飲食店が「分煙」をやめる、もうひとつの理由

 このような勢いを受けて、これまで分煙をうたっていた大手飲食チェーンも続々と全席禁煙に切り替えている。

 例えば、ケンタッキーフライドチキン日本KFCホールディングスグループは全国の約1150店舗うち、18年3月までに約320店舗の直営店を完全に禁煙にし、約830店舗のフランチャイズチェーン(FC)店は改装に合わせて順次切り替えて全席禁煙にしていく。デニーズも約380ある店舗すべてを原則禁煙にするという。

 これらの動きは、イデオロギー的なものは一切関係ない。各社、全席禁煙にしたほうが長期的には、客足が増える、という経営判断によるものだ。

 『各社はあらゆる年齢層で嫌煙家の広がりを感じており、「喫煙席の周辺にすら嫌悪感を示す人が多くなった」(大手外食)との声が聞かれる。喫煙客が離れても「長期的には家族客の定着で売り上げは回復する」(日本KFC)とみている』(日本経済新聞 2017年10月21日)

 さらに、これらの企業が分煙から離脱していくもうひとつの大きな理由が「リクルート」だ。ファミレスもファストフードも人手不足が大きな問題となっているのはご存じのとおりだが、分煙店舗の場合、そこへ輪をかけて深刻な事態に陥っている。

 煙モクモクの喫煙ルームに飛び込んで、トレーで食事を運んだり、吸い殻の清掃をするのは御免だということで、アルバイトが集まりにくいのである。

 「仕事なんだからそんな文句を言ってないでやれよ」とおじさん世代は憤慨するかもしれないが、タバコを吸わない未成年や若者からすればハラスメント以外の何物でもない。

 名寄市立大学の学生(695人)を対象にした調査では、半数以上の学生がアルバイト先で受動喫煙をうけていて、そのうち約85%が不快感を覚えているが、「我慢」しているという結果が出た。

 JTの最新データでも、喫煙率は40歳代男性が36.7%と最も高いが、20~29歳は22.8%となっており、同世代の女性にいたっては7%しかない。

 つまり、「なんで見ず知らずのオッサンたちが吐いた煙を吸ったり、吸い殻を片付けなきゃいけないんだよ」と不快に感じながらも時給のために我慢をしてバイトをしている若者がいまの日本には、おじさん世代が考えるよりもはるかに多いということだ。

モスバーガーの復活に期待

 こうした状況を考えると、昨年5月にモスバーガーが深刻な人手不足から、50店舗で営業時間の短縮に踏み切ったことも興味深い。

 先ほども申し上げたように、14年からマクドナルドは全店禁煙だ。同じファストフードで働くならば、煙くないほうがいいよね、とマックに流れてしまう若者が増え、それがここにきてじわじわとボディブローのように効いてきている可能性もあるからだ。

 もちろん、モスバーガーには禁煙店舗も多くあり、絶不調の理由をすべて分煙のせいなどと言うつもりはない。ただ、業界ナンバー2として、マクドナルドの全店禁煙と差別化していただけのつもりが、いつの間にか消費者の志向や、アルバイトの快適な労働環境が大きく変わり、「世間ズレ」してしまった感は否めない。それがモスバーガーの強みであるはずの健康志向や食事の質という顧客満足度を蝕んでしまった可能性はないか、ということを申し上げたいのである。
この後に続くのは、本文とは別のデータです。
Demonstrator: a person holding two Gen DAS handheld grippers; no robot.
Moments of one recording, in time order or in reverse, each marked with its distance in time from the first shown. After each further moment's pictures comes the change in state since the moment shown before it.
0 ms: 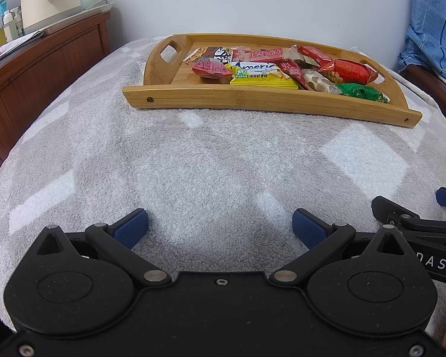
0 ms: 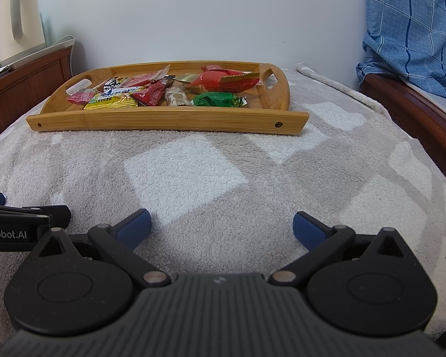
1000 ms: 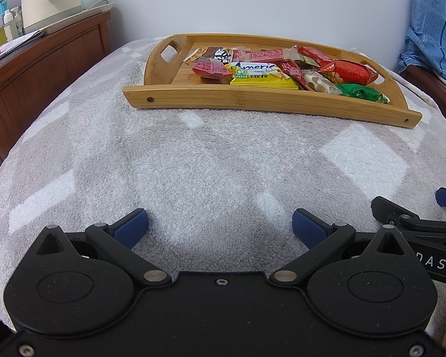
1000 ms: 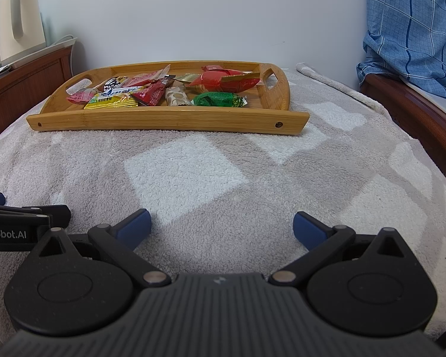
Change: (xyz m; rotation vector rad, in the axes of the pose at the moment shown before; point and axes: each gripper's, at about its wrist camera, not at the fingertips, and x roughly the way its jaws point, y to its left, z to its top) left arm 0.000 0.000 0.001 -0.002 -0.003 0.001; right arm 0.000 0.000 0.000 0.000 0.001 0.000
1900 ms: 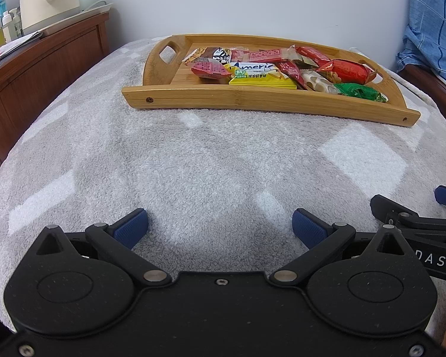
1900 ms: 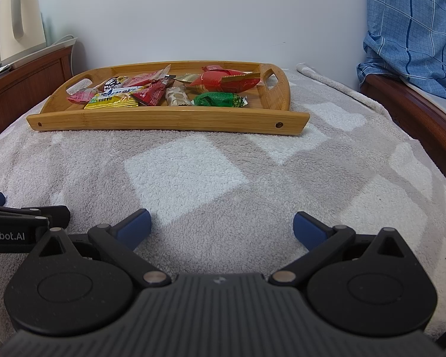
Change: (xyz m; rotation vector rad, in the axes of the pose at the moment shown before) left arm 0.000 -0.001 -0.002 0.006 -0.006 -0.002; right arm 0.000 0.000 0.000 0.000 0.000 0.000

 モスバーガーは直営店が主流のマックと異なり、フランチャイジーの店が圧倒的に多い。「禁煙にしたら店が潰れる」と信じて疑わぬ飲食店事業主も多いなかで、モスの加盟店オーナーたちもそのように考える方が多いのかもしれないが、「日本のハンバーガーをもっとおいしく!」というスローガンに立ち戻れば、いまなにをすべきかというのは、おのずと答えはみえてくるのではないか。

 日本のハンバーガーを長く牽引してきたモスバーガーの復活に期待したい。

http://www.itmedia.co.jp/business/articles/1801/16/news048.html

*1:そこに出入りして禁煙エリアを往来する人間がまとっている煙やにおいは、もしかしたら喫煙者にはわからないかもしれません。でも、あるんですよこれが。